另一边,是心爱之人,对他至死不渝,只求相伴终老,是哪怕牺牲生命也要保护的至宝!
若然如此,当真是两相为难!
可担忧的场景并未发生。
洛战天反倒朗声笑道,“好!好!好!”
一连三个‘好’字,听得洛寒一头雾水。
“我儿不愧天纵骄子,连炎重之女都对你芳心倾许,若被那家伙得知,岂非要气歪鼻子!哈哈!”
笑声朗朗,久久回荡。
“父王,你……”洛寒一阵无语。
本已做好迎接怒火的准备,预想中,倘若无所表示,已是最大的宽容。
可非但不曾愤怒反对,反倒甚为欢喜。
不过,就是这欢喜的理由……
炎萱闻之,云鬓垂得更低,面颊如似火烧。
之前,是因遭受质问,犯错般的无地自容。
现在,则是娇羞,被倾心男子的父亲,将来更可能是自己的父亲,所认承的娇羞。
“如此一来,她便是我洛族的媳妇,你就是那炎重的女婿,我看他还能如何!哈哈!”
洛战天笑意更甚,似是经年都未这般喜悦过。
洛寒一脸黑线。
能得到父王认承,他自是万分欣喜,不过想得到的祝愿,却非如此,怎么都感觉好似报复一般。
洛战天看在眼里,焉能不知其意。
继续笑道,“她叫炎萱是吧!这丫头不错!炎重得此女,三生之幸!算是他祖上积德!”
实则,此言非虚。
从之前炎萱敢与他目光相对,便已对那一身正气,暗自赞许。
且后来,更见其不卑不亢,即使要为其父偿还罪孽,也毫无唯唯诺诺妥协之态。
虽然容颜俏美,身形窈窕,一副淑女之姿,但这般心性,当属女中豪杰。
若非她亲口所说,任谁都不会相信她是炎重之女,二人着实无一丝相像!
洛战天当世强者,眼界岂会局限两族仇怨。
只因炎重心术奸邪,屡次挑衅,欲陷灵气大陆于水火,他才会对其心存恨意!
否则,又何尝不愿两族互通友好,甚至往来姻缘呢?
洛寒见其越说越离谱,连忙道,“父王,你先别笑了!快告诉我你在荒芜沙漠发生何事?为何会被卷进空间乱流?母亲又是如何被炎重掳走的?”

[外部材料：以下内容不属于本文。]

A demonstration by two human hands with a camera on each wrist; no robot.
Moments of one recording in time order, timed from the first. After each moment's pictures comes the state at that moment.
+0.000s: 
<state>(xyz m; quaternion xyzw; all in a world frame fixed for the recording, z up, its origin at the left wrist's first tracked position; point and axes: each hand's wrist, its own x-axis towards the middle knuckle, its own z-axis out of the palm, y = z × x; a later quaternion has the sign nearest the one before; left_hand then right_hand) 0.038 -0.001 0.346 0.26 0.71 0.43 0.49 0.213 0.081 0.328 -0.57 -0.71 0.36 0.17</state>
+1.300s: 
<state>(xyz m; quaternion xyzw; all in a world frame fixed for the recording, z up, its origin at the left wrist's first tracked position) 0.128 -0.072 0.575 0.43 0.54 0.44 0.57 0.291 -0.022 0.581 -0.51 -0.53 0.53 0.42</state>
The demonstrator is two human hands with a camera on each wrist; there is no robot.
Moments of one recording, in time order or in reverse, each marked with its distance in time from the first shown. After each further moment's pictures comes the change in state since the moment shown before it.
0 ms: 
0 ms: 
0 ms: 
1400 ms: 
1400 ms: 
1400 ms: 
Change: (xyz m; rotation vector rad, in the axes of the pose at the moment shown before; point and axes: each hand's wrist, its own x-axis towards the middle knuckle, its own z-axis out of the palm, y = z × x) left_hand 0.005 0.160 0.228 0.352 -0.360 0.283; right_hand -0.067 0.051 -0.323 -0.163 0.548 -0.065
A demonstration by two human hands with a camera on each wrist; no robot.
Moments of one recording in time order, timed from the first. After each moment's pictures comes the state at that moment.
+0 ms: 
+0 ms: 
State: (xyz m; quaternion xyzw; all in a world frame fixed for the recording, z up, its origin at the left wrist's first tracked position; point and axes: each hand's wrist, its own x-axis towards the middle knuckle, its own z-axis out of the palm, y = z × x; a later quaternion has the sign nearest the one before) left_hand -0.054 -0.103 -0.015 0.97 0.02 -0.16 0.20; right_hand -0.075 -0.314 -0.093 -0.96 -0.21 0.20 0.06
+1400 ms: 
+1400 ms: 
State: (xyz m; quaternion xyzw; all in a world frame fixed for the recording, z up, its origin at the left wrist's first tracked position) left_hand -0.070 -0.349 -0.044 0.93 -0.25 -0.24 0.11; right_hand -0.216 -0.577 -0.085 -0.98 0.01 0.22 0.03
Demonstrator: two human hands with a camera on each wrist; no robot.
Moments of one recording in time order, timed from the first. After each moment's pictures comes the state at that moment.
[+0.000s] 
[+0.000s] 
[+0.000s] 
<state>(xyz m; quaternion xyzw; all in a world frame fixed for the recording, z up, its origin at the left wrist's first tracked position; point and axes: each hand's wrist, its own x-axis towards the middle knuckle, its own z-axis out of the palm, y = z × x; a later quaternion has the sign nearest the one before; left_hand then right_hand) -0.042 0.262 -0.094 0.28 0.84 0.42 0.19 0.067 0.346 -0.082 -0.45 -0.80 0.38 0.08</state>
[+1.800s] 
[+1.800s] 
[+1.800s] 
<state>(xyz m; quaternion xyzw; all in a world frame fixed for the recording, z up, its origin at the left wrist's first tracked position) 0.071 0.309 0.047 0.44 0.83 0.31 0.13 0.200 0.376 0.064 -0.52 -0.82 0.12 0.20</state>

说话间,亦悄然欺身上前,横在二人之间,将炎萱护至身后。
母亲是一定要救的,但以炎萱来交换,他不愿!
洛战天见状,摇了摇头,却未相阻。
他相信,待将所生之事道出,洛寒自有论断。
便是道,“我来荒芜沙漠所谓何事,你大哥应已对你言明,而你母亲所以随我同往,是因冰神城的封印大阵。”
倒未避讳炎萱,既为炎重之女,早晚都会知晓。
“四神兽之印?”洛寒试探着问道。
洛战天略有惊疑,稍纵即逝,点头道,“看来你已探知!”
洛寒见状,便知自己所料不错。
继续道,“如今,冰神城异动频繁,大地时有震颤,兽吼愈发清晰,甚至那四条恒久的巨大锁链竟已现出裂痕。我与大哥曾推测,应是封印松动所致,而所镇压的极可能是神兽。”
炎萱在身后闻言,不禁惊骇万分,“天啊!冰神城竟镇压着一尊神兽?”
洛战天首肯道,“你兄弟二人心思缜密,为父急于开启三族族会,也正是为此!”
言辞间,颇有赞许,也意味着肯定。
洛寒忽然忆起舟老所述,猜测道,“莫非是族会上起了争端?”
洛战天浓眉一横,冷声道,“炎重那厮借我邀他出手加固封印为由,竟以借阅《洛神诀》相要挟,几番交涉,均无善果,终是一言不合,就此开战!”
“果然如此!”洛寒暗道。
“其时,天地突生异变,荒芜沙漠覆地翻天,我等自顾不暇,均无心恋战。为父本意即刻回返冰神界,可彼时荒芜沙漠脱离灵气海,且始终向远方漂移,不知是否大陆的自我保护手段,竟生出一道屏障,隔绝一切!以为父之修为都无法突破,甚至连意识都难以穿透!”
洛寒恍然大悟,“我说为何这两年间,大哥一直未有父王你的消息!”
此事,他一直疑惑,既已将本命灵牌留在宗祠,为何两年间音讯全无,偏偏两个月前才有讯息传回。
“不错!这一耗,就是整整两年!其间,曾数次遭遇炎重,几番大战,各有胜负!那厮不知修炼何种秘术,修为已至炼神境巅峰,但不能持久。”
“炼神境巅峰?”
洛寒惊异,回首看了看。
炎萱云鬓轻摇,以示不知。
洛战天继续道,“直至两月前,荒芜沙漠终于停止移动,屏障这才消失!我带你母亲穿越虚无之境,不想炎重从中作梗,我为护你母亲周全,不得已卷进空间乱流,她便被那厮掳走!”